Single by Kelsea Ballerini featuring Kenny Chesney

from the album Kelsea
- Released: April 19, 2021
- Genre: Country
- Length: 3:52
- Label: Black River
- Songwriters: Kelsea Ballerini; Ross Copperman; Nicolle Galyon; Shane McAnally; Jimmy Robbins;
- Producers: Kelsea Ballerini; Jimmy Robbins; Ross Copperman;

Kelsea Ballerini singles chronology
| "Hole in the Bottle" (2020) | "Half of My Hometown" (2021) | "I Quit Drinking" (2021) |

Kenny Chesney singles chronology
| "Knowing You" (2021) | "Half of My Hometown" (2021) | "Everyone She Knows" (2022) |

Music video
- "Half of My Hometown" on YouTube

= Half of My Hometown =

2021 single by Kelsea Ballerini

"Half of My Hometown" (stylized in all lowercase) is a song by American singers Kelsea Ballerini and Kenny Chesney. It was released to country radio on April 19, 2021, as the fourth single from Ballerini's third studio album, Kelsea. Ballerini co-wrote the song with Ross Copperman, Nicolle Galyon, Shane McAnally, and Jimmy Robbins.

"Half of My Hometown" won both Musical Event of the Year and Video of the Year at the 55th Annual Country Music Association Awards and was nominated for Single of the Year at the 56th CMA Awards. An alternate recording of the song is also included on Ballerini's first remix album, Ballerini.

==Composition==
Co-written with Ross Copperman, Nicolle Galyon, Shane McAnally, and Jimmy Robbins, "Half of My Hometown" describes the conflicting emotions of a person who feels conflict between staying in their hometown, or leaving it in favor of an improvement. Ballerini recorded vocals for this song immediately after writing it and some demo vocals were retained in the final edit. The song makes references to Knoxville, Tennessee—the hometown of both artists—inspiring the decision to enlist Chesney to feature on the track. Chesney said he "couldn't say 'yes' fast enough" after hearing the song.

==Release and promotion==
Ballerini and Chesney performed "Half of My Hometown" together at the 56th Academy of Country Music Awards on April 18, 2021, one day before the song's release. The performance served as the single's live debut. Ballerini performed during the live finale part 2 of The Voice program season 20, while Kenzie Wheeler performed Chesney's vocals of the song.

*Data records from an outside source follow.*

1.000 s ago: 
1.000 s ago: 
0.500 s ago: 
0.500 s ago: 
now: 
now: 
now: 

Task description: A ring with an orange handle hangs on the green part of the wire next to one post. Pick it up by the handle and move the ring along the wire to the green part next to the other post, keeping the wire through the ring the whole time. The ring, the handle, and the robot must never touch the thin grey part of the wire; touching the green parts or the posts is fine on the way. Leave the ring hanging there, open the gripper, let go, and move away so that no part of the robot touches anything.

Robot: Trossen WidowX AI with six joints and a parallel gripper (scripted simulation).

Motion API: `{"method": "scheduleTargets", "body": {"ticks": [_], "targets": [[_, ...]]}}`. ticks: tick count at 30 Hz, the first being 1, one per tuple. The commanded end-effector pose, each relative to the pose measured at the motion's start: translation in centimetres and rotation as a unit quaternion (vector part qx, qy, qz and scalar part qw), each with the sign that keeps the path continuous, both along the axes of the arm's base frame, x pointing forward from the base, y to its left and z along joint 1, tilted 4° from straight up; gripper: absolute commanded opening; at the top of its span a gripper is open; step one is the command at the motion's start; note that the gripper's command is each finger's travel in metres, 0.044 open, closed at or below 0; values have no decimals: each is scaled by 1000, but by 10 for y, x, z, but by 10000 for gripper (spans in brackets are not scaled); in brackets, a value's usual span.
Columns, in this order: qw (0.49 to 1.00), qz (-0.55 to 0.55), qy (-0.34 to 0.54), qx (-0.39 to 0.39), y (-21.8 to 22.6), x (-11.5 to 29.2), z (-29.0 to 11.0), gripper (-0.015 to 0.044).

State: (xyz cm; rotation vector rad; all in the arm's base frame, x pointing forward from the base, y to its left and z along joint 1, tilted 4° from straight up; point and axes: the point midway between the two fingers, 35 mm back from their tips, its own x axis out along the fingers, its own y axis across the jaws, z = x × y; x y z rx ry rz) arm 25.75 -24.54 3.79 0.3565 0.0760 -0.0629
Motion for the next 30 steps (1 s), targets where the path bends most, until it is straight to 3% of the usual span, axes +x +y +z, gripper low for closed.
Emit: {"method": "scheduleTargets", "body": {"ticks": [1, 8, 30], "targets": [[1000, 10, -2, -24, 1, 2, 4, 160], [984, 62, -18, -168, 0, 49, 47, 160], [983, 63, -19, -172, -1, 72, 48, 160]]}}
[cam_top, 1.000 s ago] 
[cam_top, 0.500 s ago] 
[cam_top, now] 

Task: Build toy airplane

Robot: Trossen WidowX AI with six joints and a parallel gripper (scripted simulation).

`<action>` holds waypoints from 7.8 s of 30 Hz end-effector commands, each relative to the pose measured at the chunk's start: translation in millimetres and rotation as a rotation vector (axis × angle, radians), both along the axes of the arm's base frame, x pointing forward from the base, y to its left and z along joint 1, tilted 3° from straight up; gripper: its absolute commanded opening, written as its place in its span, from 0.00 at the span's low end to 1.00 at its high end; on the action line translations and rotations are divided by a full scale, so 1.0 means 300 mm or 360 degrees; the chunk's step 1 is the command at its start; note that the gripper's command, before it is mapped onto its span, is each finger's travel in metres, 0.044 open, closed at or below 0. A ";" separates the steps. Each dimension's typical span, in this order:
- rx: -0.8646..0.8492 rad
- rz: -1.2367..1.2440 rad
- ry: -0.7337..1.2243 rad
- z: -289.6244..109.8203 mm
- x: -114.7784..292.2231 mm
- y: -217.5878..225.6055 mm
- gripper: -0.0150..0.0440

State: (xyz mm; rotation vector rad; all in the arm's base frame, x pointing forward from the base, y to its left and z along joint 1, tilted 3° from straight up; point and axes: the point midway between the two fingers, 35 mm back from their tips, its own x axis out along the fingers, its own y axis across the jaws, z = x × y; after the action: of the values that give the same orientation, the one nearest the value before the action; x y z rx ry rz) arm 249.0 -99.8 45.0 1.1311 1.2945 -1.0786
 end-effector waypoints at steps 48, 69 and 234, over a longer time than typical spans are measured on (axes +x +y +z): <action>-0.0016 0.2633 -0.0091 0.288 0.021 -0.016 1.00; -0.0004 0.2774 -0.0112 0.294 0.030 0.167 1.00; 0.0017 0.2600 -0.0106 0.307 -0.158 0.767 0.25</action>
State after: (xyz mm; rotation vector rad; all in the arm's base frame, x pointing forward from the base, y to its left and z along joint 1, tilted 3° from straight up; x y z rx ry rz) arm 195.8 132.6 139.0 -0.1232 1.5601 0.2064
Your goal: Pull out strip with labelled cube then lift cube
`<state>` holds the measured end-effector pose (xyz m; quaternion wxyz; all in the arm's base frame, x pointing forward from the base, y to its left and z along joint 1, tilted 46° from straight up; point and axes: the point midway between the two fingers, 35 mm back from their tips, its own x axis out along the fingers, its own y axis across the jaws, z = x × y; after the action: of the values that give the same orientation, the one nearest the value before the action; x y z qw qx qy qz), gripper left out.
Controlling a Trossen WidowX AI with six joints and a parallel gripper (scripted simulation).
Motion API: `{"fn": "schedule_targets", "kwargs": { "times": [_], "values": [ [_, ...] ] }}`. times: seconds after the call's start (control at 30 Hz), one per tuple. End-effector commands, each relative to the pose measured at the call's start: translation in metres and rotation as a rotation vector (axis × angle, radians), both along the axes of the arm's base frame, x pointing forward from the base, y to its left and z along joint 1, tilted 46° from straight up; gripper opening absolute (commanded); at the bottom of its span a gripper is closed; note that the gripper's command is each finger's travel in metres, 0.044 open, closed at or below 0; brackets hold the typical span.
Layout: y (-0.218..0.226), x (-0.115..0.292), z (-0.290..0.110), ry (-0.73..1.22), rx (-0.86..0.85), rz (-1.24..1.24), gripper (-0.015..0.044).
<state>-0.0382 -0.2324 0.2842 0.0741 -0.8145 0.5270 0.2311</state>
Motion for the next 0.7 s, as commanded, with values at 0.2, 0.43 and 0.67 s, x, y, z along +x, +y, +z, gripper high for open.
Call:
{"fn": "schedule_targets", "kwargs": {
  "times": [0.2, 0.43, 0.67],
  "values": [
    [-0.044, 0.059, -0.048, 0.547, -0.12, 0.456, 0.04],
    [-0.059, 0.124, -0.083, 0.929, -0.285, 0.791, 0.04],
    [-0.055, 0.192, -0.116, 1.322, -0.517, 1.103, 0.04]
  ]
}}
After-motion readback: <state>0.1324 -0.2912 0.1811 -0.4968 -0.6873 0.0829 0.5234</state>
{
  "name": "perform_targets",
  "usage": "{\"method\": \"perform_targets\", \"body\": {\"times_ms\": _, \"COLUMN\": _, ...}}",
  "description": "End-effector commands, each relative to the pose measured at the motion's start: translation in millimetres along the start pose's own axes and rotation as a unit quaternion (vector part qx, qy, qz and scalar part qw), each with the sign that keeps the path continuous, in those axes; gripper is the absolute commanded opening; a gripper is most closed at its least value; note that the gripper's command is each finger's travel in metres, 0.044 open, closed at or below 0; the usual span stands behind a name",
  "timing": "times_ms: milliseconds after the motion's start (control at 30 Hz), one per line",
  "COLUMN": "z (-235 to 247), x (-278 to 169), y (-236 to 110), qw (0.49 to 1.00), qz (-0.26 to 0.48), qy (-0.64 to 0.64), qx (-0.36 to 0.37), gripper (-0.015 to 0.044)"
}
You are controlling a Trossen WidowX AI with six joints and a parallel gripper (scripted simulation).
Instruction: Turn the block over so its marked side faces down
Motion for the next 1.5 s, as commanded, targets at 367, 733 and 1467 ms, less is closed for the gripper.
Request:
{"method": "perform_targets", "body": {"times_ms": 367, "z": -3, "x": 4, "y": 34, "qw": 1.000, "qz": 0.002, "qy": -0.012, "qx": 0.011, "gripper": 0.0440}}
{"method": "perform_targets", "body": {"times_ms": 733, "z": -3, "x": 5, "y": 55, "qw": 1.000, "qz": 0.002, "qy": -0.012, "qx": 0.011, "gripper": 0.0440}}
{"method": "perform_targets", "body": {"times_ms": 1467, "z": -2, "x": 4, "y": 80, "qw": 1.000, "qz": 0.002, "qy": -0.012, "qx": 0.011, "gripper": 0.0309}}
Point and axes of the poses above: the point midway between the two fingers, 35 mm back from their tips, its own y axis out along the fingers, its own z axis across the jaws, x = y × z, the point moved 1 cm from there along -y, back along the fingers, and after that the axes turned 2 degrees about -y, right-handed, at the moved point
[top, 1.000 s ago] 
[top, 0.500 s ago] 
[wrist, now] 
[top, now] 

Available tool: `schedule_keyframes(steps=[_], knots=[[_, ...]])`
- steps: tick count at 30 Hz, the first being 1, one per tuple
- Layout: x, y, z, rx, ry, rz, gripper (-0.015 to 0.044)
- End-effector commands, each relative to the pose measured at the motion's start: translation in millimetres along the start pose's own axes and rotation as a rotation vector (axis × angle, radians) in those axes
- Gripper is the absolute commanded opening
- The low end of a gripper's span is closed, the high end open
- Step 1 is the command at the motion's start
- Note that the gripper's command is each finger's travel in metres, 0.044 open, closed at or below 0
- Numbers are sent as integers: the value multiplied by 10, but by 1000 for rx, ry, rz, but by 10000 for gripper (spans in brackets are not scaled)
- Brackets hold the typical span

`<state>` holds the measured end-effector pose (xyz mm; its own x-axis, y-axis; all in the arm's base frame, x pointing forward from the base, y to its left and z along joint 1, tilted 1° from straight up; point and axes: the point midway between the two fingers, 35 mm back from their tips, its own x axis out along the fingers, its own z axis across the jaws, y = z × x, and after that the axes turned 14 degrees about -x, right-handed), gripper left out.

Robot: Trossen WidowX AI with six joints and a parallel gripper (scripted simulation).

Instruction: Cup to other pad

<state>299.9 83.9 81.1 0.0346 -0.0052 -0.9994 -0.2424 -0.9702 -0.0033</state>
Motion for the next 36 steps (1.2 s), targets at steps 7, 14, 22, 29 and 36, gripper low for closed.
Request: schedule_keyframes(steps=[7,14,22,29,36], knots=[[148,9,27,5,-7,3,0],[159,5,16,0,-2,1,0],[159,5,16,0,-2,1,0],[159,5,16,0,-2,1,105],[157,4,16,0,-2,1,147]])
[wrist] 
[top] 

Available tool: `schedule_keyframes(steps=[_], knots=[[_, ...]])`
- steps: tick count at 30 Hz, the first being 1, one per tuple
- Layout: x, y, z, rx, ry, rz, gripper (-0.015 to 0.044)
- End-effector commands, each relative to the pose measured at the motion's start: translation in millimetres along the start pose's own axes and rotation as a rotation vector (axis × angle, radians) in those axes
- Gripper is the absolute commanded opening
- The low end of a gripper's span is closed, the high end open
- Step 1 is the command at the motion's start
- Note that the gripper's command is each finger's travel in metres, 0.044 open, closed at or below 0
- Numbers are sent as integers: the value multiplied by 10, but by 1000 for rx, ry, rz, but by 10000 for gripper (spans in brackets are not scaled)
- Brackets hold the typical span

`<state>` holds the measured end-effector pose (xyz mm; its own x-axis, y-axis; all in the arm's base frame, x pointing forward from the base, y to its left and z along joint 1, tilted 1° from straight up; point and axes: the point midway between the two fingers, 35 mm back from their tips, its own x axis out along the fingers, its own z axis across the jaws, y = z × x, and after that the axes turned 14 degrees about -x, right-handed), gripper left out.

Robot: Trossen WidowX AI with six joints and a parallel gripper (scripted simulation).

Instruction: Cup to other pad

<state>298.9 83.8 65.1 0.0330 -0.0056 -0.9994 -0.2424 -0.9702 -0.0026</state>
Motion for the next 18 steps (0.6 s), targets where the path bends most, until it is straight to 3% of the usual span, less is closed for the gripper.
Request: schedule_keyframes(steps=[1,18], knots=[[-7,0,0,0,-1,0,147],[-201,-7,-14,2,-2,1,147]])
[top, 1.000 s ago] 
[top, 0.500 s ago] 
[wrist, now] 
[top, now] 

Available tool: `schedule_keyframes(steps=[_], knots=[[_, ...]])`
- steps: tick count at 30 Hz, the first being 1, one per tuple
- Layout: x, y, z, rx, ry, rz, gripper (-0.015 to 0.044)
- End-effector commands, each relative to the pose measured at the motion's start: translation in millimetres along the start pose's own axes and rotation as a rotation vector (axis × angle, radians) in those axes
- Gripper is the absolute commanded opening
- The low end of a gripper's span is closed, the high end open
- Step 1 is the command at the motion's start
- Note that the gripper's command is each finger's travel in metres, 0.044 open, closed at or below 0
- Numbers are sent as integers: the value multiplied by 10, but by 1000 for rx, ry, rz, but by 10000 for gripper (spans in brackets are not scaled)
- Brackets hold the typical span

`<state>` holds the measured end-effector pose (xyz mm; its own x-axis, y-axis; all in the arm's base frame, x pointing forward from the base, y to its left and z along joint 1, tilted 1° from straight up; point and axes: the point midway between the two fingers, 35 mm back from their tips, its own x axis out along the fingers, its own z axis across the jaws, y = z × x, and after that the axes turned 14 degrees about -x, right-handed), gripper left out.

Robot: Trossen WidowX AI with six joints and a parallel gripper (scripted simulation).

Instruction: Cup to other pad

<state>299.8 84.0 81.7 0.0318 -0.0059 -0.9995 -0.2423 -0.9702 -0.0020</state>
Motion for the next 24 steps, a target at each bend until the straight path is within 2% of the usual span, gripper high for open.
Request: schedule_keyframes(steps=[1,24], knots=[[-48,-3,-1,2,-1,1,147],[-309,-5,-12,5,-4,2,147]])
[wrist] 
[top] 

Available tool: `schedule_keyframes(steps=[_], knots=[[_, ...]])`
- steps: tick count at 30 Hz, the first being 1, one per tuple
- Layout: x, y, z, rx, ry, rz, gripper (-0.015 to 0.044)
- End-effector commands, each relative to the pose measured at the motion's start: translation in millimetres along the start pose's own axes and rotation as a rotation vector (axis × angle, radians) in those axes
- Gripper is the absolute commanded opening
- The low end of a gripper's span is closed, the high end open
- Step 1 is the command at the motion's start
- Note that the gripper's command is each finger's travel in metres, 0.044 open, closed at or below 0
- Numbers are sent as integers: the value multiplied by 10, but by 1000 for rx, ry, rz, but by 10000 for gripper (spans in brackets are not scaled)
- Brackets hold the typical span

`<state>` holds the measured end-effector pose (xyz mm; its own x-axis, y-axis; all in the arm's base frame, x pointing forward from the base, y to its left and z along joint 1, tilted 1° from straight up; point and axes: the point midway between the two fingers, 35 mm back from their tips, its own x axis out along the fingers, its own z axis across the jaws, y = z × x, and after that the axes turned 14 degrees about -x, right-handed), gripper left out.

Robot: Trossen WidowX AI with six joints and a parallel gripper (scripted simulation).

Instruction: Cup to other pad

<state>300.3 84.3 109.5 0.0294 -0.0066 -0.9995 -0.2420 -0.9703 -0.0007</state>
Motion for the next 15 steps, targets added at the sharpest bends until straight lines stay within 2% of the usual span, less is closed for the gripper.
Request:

Released to country radio on April 19, 2021, "Half of My Hometown" serves as the fourth single of Ballerini's third studio album, Kelsea. The song's alternate version was later included on her first remix album, Ballerini.

==Music video==
The video was directed by Patrick Tracy. It features Kelsea picturing an alternate life where she stayed in Knoxville, Tennessee instead of pursuing her dream as a country star interspersed with clips of her performance of the song with Chesney at the ACM Awards.

==Critical reception==
In reviews for Kelsea, AllMusic's Stephen Thomas Erlewine wrote that Chesney's inclusion on the song "seems designed to reinforce [Ballerini's] country roots", while Jonathan Bernstein of Rolling Stone labelled the song a "heartwarming acoustic anthem". Cillea Houghton of Sounds Like Nashville wrote that "the starlet takes on a more serious tone with the observational 'half of my hometown, calling the song "a standout moment" on the album.

==Accolades==

| Year | Ceremony | Category / Nominated Work | Result | Ref. |
| 2021 | 55th Annual Country Music Association Awards | Musical Event of the Year | Won |  |
| Video of the Year | Won |
| 57th Academy of Country Music Awards | Music Event of the Year | Nominated |  |
| 2022 | 56th Annual Country Music Association Awards | Single of the Year | Nominated |  |

==Charts==

===Weekly charts===

Weekly chart performance
| Chart (2021–2022) | Peak position |
|---|---|
| Canada Country (Billboard) | 13 |
| US Billboard Hot 100 | 53 |
| US Country Airplay (Billboard) | 1 |
| US Hot Country Songs (Billboard) | 11 |

===Year-end charts===

2021 year-end chart performance
| Chart (2021) | Position |
|---|---|
| US Hot Country Songs (Billboard) | 66 |

2022 year-end chart performance
| Chart (2022) | Position |
|---|---|
| US Country Airplay (Billboard) | 33 |
| US Hot Country Songs (Billboard) | 50 |
| US Radio Songs (Billboard) | 64 |

==Certifications==

Certifications and sales
| Region | Certification | Certified units/sales |
| Australia (ARIA) | Gold | 35,000^{‡} |
| Canada (Music Canada) | Gold | 40,000^{‡} |
| United States (RIAA) | Platinum | 1,000,000^{‡} |
^{‡} Sales+streaming figures based on certification alone.